[Work request]: Exactly as written, please repeat the data that follows, but not the pictures.

[Records to use]:
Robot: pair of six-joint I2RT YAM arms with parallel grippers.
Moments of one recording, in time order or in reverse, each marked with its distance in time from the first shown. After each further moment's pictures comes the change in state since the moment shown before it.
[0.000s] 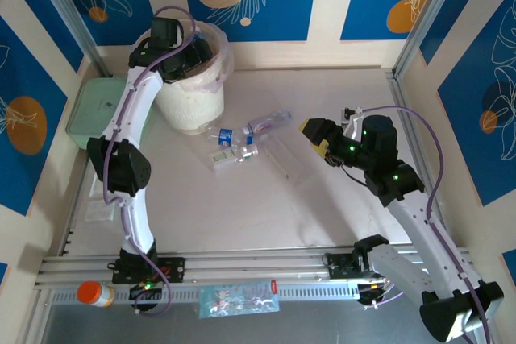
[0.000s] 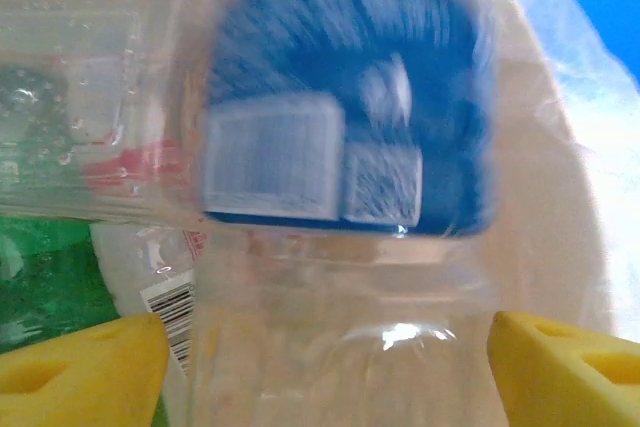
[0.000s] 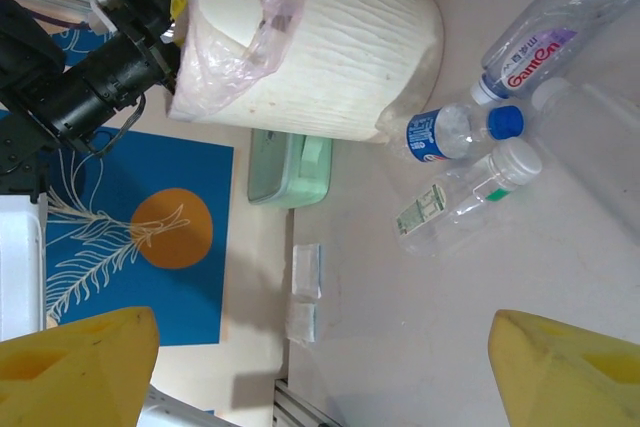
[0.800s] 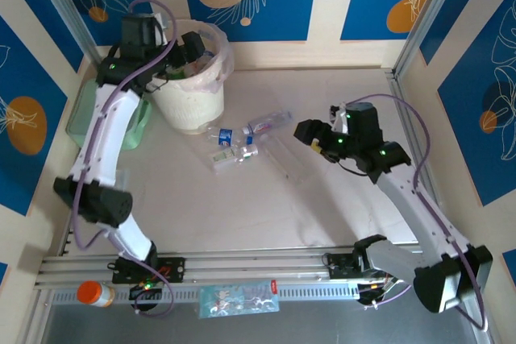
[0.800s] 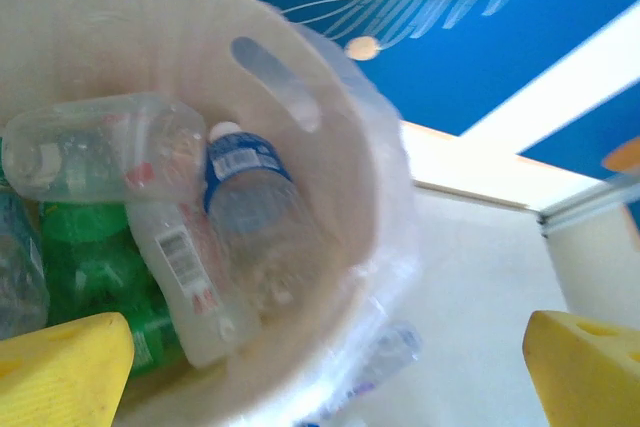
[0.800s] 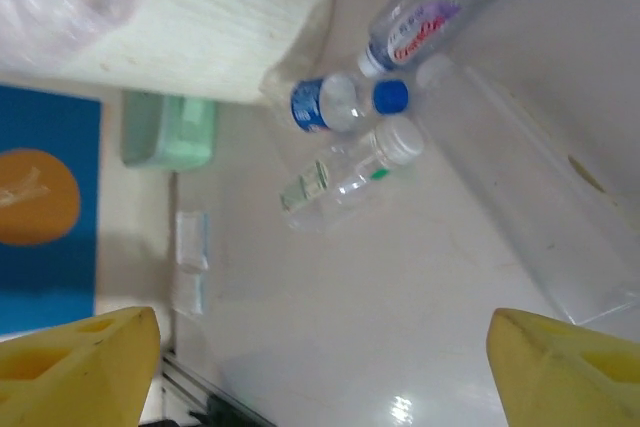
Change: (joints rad) left arm -0.048 -0.402 -0.203 0.000 -0.016 0.084; right arm 0.044 0.242 0.136 -0.212 0.065 -0.278
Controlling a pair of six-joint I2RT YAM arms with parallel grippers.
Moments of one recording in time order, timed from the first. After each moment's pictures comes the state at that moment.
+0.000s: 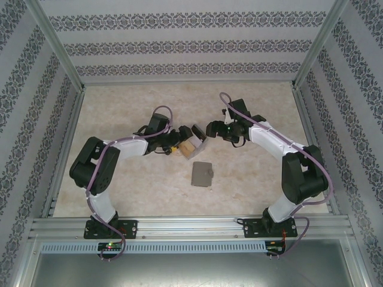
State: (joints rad) left arm -0.45 1.82 1.00 0.05 0.44 -1.00; right arm 0.34 1.63 1.14 -0.52 -0.30 0.52
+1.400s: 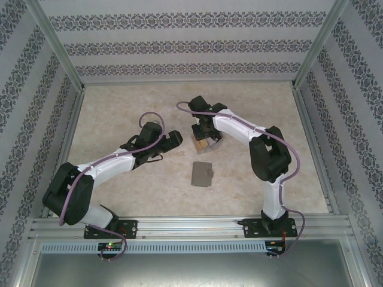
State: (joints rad) left arm -0.51 1.45 0.80 -0.07 0.06 -0.91; right arm 0.59 2.02 1.62 -0.86 0.11 0.23
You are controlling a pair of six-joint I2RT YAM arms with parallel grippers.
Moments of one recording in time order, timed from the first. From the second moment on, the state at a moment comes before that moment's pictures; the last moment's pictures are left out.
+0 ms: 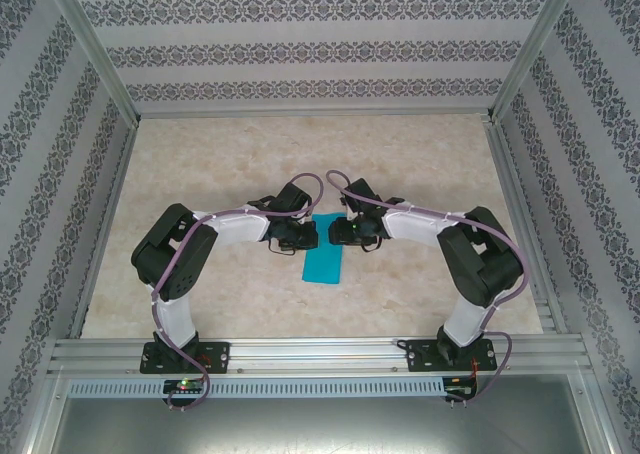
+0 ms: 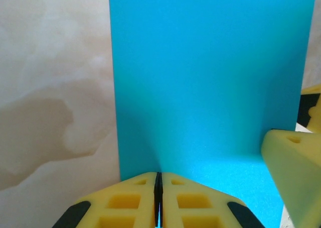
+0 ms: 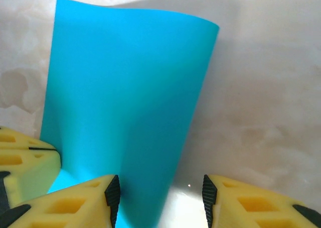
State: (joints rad) left arm -0.61 1.86 1.04 -0.29 0.30 -0.64; right arm 0.57 1.73 0.96 -0.37 -0.19 0.55
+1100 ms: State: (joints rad) left arm -0.61 1.86 1.04 -0.27 0.33 -0.66; right arm 0.56 1.75 0.94 -0.32 -0.23 0.57
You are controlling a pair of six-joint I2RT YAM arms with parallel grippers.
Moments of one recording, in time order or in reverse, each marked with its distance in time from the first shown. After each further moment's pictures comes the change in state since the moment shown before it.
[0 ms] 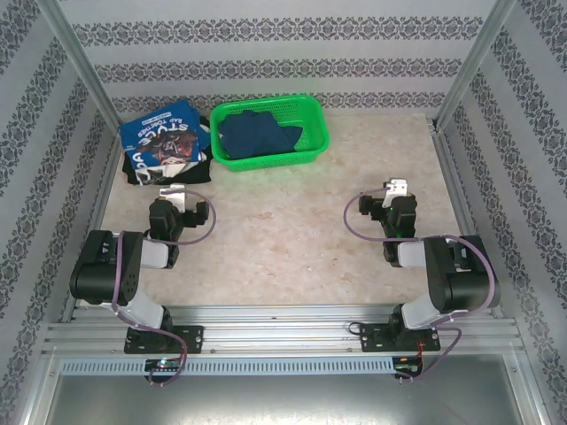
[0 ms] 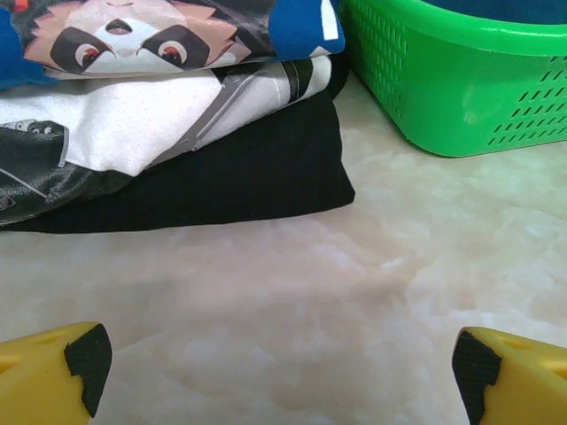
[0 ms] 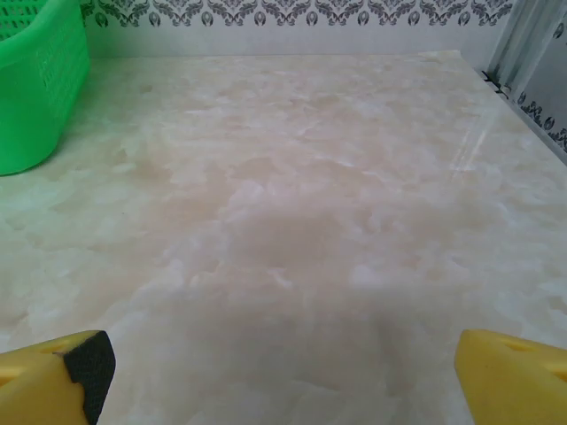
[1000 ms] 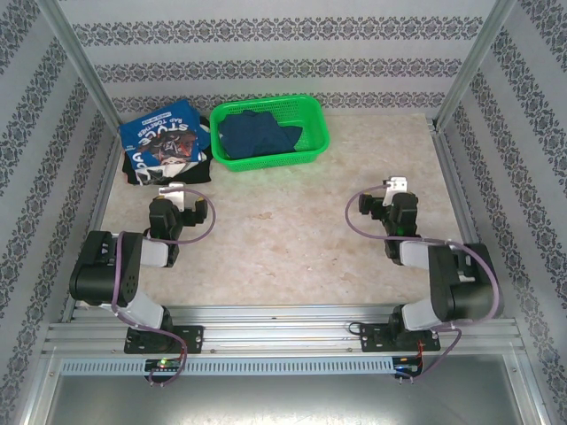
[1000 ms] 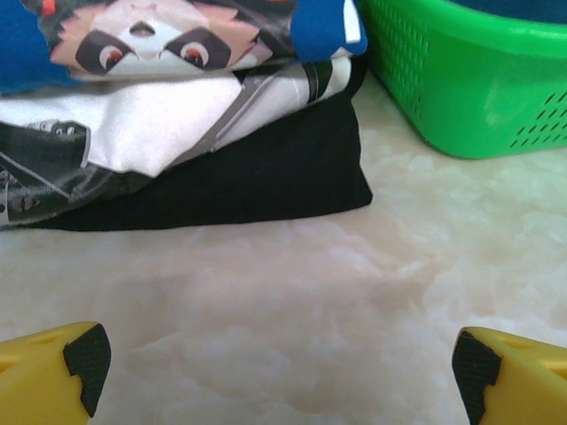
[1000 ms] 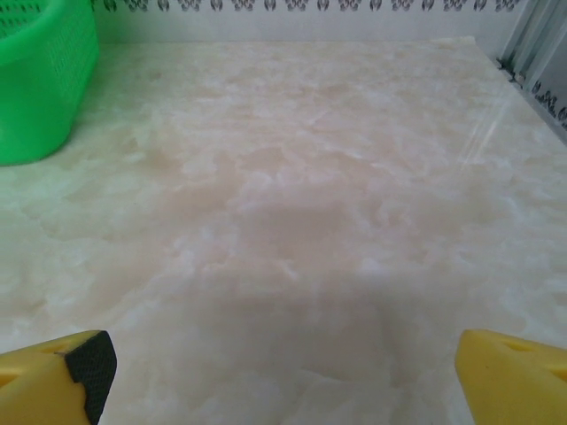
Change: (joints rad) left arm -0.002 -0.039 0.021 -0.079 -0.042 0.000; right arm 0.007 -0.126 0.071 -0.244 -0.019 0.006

[Problem solution]:
Robot: pair of six-joint I2RT YAM arms with parallel grippers.
Moments of one recording, in time order or in reverse, each marked with its distance in time from the first shown. After each further moment's pictures comes the change in state since the moment shown before it.
[0.000s] 
[0.000s] 
[0.000s] 
[0.800s] 
[0.800s] 
[0.800s] 
Change: (joints rad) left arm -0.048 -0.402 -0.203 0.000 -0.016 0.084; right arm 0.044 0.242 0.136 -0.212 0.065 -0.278
Controlling a pair of six-joint I2RT YAM arms with parallel grippers.
Moments of one recording in time order, timed from the first. After each moment's pictures comes the state at that moment.
+0.000s: 
State: (joints rad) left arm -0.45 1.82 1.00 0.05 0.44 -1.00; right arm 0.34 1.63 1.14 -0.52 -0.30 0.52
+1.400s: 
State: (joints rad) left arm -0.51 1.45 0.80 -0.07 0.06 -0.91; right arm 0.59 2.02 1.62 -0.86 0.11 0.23
You are controlling a pair of six-joint I2RT YAM arms with parallel grippers.
Moments of one recording in time order, timed from the first. From the second moment on, the state at a moment comes before that moment's pictures; the last moment's pictures are left out.
+0 ms: 
+0 ms: 
+0 ms: 
State: (joints rad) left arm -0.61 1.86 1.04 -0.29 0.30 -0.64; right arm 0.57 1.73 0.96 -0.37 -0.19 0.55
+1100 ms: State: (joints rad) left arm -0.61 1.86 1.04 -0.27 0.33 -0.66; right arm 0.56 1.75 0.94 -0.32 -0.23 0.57
You are controlling a pair of six-joint I2RT YAM arms with parallel grippers.
Moments of one recording, in time order or in reverse, each marked with its distance in time from the first shown. After each further moment's pictures comes the change in state since the moment shown before it.
[0 ms] 
[0 ms] 
[0 ms] 
[1000 ms] 
[1000 ms] 
[1000 ms] 
Change: (joints rad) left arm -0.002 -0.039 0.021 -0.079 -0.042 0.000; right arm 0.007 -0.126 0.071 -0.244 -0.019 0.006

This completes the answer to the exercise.